Телефон перестал звонить. Полковник Бильбао посмотрел на него, удивленный тишиной, а потом его взгляд медленно заскользил по лежавшим на столе бумагам, пока не наткнулся на бутылку, стакан и, наконец, лицо майора Галаса. На мгновение полковник почти улыбнулся ему, как прежде, со стыдливым восхищением отца – неудачника и пьяницы, а потом снова уронил голову на грудь и, пытаясь нащупать рукой стакан, опрокинул его.
– Выпейте, Галас, – сказал он, ища стакан на ощупь, как слепой, – забудьте их, пусть они все друг друга поубивают, чтобы никого не осталось.
Телефон снова зазвонил с неутомимой и яростной монотонностью. Со внутреннего двора доносилась барабанная дробь. Полковник Бильбао непроизвольным движением сбросил телефон на пол, и в трубке раздался далекий металлический голос, а потом прерывистый гудок. Когда майор Галас вышел из кабинета, в приемной уже никого не было. Он выдернул из сети шнур радиоприемника, не выключенного адъютантом. В освещенных коридорах и конторах не было ни души, никого, кроме него на парадной мраморной лестнице, по которой майор спустился во внутренний двор, слыша, как эхо выстрелов, стук своих каблуков. Теперь барабанная дробь и дружный топот солдат, маневрировавших для построения перед аркой ворот, заглушали приказы и окрики офицеров. Он чувствовал, что идет навстречу двигающейся стене. Капитан скомандовал «стой!», и батальон остановился. Лейтенант Месталья, с саблей на плече, шел во главе роты, капитан которой взял отпуск по болезни несколькими днями раньше. Построением командовал капитан Монастерио. Теперь были слышны лишь шаги майора Галаса. Сотни лиц, освещенные прожекторами и очень похожие между собой, смотрели, как он приближается.

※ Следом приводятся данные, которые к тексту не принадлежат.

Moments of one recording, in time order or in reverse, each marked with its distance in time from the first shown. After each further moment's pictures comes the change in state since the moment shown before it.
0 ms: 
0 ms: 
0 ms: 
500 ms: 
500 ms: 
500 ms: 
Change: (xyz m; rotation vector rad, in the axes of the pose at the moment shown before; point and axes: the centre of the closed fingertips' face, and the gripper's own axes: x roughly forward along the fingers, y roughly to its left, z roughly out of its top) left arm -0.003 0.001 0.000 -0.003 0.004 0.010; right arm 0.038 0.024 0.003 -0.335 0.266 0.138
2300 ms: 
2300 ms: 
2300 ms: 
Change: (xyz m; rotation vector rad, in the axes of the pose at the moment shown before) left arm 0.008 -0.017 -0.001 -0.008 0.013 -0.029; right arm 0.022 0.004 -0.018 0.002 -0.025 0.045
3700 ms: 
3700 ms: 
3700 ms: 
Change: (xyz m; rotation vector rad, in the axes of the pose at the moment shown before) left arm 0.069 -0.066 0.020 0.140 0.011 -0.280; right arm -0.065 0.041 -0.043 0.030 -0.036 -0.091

– Капитан Монастерио! – сказал майор громким, отчетливым голосом: никто никогда не слышал, чтобы он кричал.
Капитан Монастерио медленно повернулся к нему: майор продолжал приближаться, двигая руками в такт шагам, половина его лица была скрыта тенью от козырька фуражки, а каблуки сапог ритмично топтали гравий.
– Позвольте доложить, мой майор: в батальоне без изменений. – Капитан Монастерио отдал честь – толстый и потный, с неподвижным от страха и ненависти взглядом – таким же, как у всех офицеров и унтер-офицеров в первом ряду.
Майор Галас стоял один перед ними, не имея другой защиты, кроме своей гордости и пистолета: ему вспомнилось ощущение, какое он испытывал, выпрыгивая из траншеи и слыша вокруг себя свист пуль.
– Капитан Монастерио, – приказал он, – скомандуйте: «направо», «вольно» и «разойтись».